*** SUPPLIED MATERIAL ***

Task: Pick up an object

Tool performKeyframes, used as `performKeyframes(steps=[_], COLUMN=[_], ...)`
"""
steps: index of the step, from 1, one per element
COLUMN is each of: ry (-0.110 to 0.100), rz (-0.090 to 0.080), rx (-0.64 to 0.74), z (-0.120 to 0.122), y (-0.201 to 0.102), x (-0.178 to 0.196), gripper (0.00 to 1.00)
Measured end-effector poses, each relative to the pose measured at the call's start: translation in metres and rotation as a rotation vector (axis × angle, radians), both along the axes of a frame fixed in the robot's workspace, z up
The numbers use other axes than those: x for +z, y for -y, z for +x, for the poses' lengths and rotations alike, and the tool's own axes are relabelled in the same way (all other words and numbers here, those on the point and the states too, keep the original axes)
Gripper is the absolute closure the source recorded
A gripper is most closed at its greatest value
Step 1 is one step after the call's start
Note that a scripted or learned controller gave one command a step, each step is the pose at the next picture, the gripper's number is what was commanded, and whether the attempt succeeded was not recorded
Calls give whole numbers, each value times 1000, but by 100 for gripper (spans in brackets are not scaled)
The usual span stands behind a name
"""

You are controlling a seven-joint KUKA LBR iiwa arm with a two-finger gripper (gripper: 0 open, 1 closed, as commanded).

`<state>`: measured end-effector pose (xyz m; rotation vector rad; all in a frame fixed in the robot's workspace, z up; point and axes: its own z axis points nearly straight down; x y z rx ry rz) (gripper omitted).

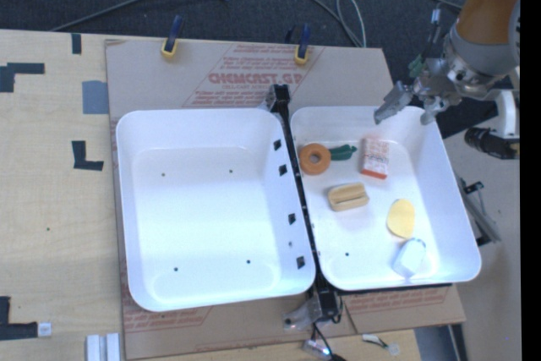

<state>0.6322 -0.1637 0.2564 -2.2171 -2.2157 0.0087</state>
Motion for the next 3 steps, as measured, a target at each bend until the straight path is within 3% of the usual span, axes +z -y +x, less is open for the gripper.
performKeyframes(steps=[1, 3], ry=[9, 3], rz=[-1, 0], rx=[1, 1], z=[1, 1], y=[0, -7], x=[5, -101], gripper=[0, 0])
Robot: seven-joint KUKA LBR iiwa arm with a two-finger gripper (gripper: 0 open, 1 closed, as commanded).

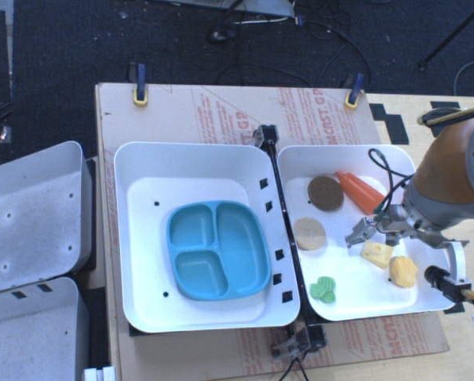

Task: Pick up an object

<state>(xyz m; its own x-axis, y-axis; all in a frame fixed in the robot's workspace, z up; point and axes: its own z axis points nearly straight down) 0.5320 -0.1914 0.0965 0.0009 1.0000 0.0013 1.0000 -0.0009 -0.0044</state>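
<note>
Pincer [362, 234] is seen low in the right bin [356, 312], arm entering from the right; fingers look spread w/ nothing seen between them, though res is too coarse to be sure. Nearest candidate is the pale yellow cheese-like wedge [375, 254], just beside the pincer tip, touching or nearly touching a rounder yellow piece [403, 271] (prob. toy food). Also in the same bin: orange carrot [359, 190] partly under the wrist, brown disc [325, 193], tan disc [309, 233], small green item [324, 290] near the front wall. Left bin [141, 308] carries a blue 3-compartment tray [217, 250]. Handling judgement: all items are likely light, rigid plastic, smooth and somewhat slippery, not fragile. Wedge is best taken across its flat sides, mid-body, not on the tapered edge where squeeze-out is expected. Discs lie flat, so they are poor targets for a top-down pinch. Risk: the neighbouring yellow piece gets nudged on closing.
</note>
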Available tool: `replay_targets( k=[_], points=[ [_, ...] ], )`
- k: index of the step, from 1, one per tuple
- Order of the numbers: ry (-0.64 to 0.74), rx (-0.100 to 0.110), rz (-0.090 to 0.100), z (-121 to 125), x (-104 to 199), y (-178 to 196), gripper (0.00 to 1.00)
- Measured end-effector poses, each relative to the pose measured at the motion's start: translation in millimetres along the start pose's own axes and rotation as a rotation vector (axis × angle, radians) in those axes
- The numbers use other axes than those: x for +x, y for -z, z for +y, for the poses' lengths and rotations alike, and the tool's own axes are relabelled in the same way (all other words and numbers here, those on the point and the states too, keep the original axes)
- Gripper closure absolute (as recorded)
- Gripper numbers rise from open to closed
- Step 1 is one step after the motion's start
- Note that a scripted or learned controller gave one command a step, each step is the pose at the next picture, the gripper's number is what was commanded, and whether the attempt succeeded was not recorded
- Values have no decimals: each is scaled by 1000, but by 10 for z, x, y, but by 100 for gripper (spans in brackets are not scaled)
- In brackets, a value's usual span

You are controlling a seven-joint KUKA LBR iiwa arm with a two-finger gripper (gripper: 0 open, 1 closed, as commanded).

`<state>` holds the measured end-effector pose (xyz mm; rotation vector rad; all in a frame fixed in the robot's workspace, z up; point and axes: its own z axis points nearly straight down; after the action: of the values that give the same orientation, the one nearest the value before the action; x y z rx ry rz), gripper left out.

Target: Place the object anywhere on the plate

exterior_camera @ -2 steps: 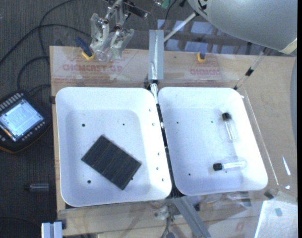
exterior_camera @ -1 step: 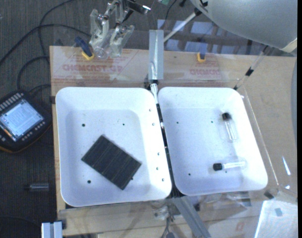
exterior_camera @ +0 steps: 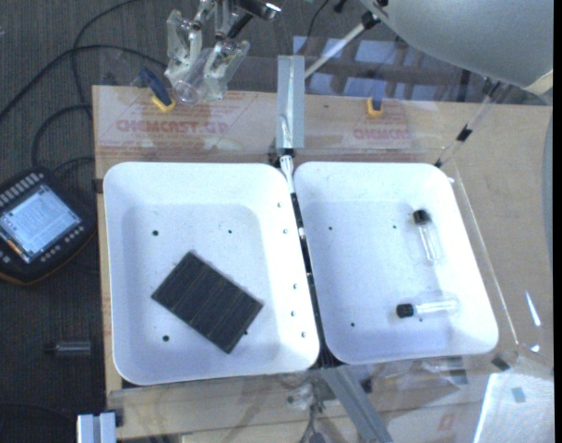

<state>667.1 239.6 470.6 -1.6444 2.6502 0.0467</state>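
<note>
Grey metal of the arm fills the upper right of the frame, while its gripper hangs at the upper left, above the bench's back edge and well apart from both bins; whether it is open or closed cannot be told from here, and nothing shows in its grasp. Below it, the left bin holds the plate, a dark ribbed slab lying flat and turned at a slant, with nothing resting on it. In the right bin lie two small clear tubes with black caps, one toward the right wall, the other nearer the lower edge. By my reading nothing has been picked or placed yet, so the whole job is left
</note>
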Motion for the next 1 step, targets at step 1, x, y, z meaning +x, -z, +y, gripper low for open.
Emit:
replay_targets(
  k=[1],
  points=[
    [-1, -3, -8, -2, -18, 90, 100]
  ],
)
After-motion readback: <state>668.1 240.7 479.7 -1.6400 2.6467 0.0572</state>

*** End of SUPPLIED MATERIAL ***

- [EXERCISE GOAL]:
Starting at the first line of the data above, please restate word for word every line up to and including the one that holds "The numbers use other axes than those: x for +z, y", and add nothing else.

- [PROBLEM SOLUTION]:
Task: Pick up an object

Tool performKeyframes, used as `performKeyframes(steps=[_], COLUMN=[_], ...)`
"""
steps: index of the step, from 1, one per element
COLUMN is each of: ry (-0.110 to 0.100), rz (-0.090 to 0.080), rx (-0.64 to 0.74), z (-0.120 to 0.122), y (-0.201 to 0.102), x (-0.178 to 0.196), gripper (0.00 to 1.00)
Measured end-effector poses, each relative to the pose measured at the call's start: translation in metres and rotation as a rotation vector (axis × angle, radians), both along the axes of a frame fixed in the robot's workspace, z up
The numbers use other axes than those: x for +z, y for -y, z for +x, for the poses' lengths and rotations alike, and the tool's own axes are relabelled in the same way (all other words and numbers here, those on the point and the states too, keep the original axes)

With that, the answer is done.